If you could provide a list of the ones that are the highest priority to add metrics for, that would be great.
Triage: perhaps another interesting metric might be a catch-all "this request couldn't be proxied" metric.
Counters for these files above look to be higher priority, with higher priority being to logs that would be error or warning:
src\ReverseProxy\Forwarder\ForwarderMiddleware.cs
src\ReverseProxy\Health\DestinationHealthUpdater.cs
src\ReverseProxy\Health\ActiveHealthCheckMonitor.cs
src\ReverseProxy\LoadBalancing\LoadBalancingMiddleware.cs
having counters for successful requests is useful also to validate whether no errors is a data-missing scenario or no errors. Also, you can measure the reliability.
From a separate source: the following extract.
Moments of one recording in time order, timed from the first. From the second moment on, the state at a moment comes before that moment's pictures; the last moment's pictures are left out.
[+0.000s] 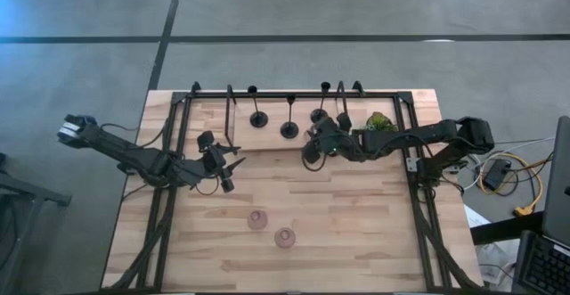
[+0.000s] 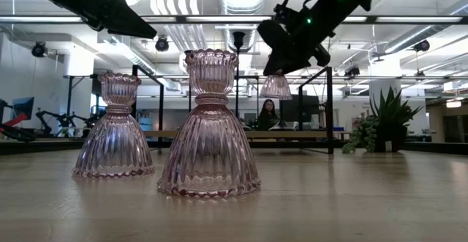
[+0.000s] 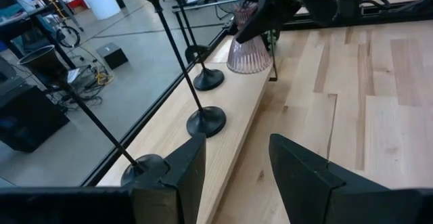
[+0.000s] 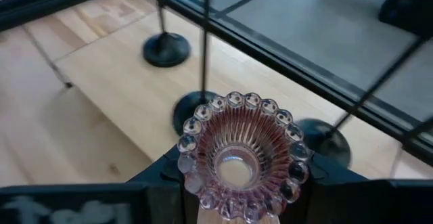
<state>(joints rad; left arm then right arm) -0.34 0.86 0.55 -0.09 -0.83 -0.08 -0.05 1.51 0.96 -0.14 0.64 0.46</state>
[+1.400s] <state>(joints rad) -0.34 0.86 0.55 -0.09 -0.83 -0.08 -0.11 1.74 1.17 -0.28 0.63 0.59</state>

What should we add or change to make your life better?
Requesting metrics in some of the default classes such as: https://github.com/microsoft/reverse-proxy/blob/04b1fe8d8cd0f25b814805c2fb91c68fb26c7f29/src/ReverseProxy/Health/DestinationHealthUpdater.cs#L43
https://github.com/microsoft/reverse-proxy/blob/04b1fe8d8cd0f25b814805c2fb91c68fb26c7f29/src/ReverseProxy/Health/ActiveHealthCheckMonitor.cs#L197C31-L197C31
https://learn.microsoft.com/en-us/dotnet/core/diagnostics/metrics-collection
Specifically, today, I'm looking for a way to have alerts go off when our health checks fail without reimplementing YARP's default implementations. More generally it would be nice if YARP had metrics to complement the Log statements.
Why is this important to you?
We are able to set up alerts on metrics but not on individual log messages. Metrics can alert the on-call engineers to look at the logs for further information.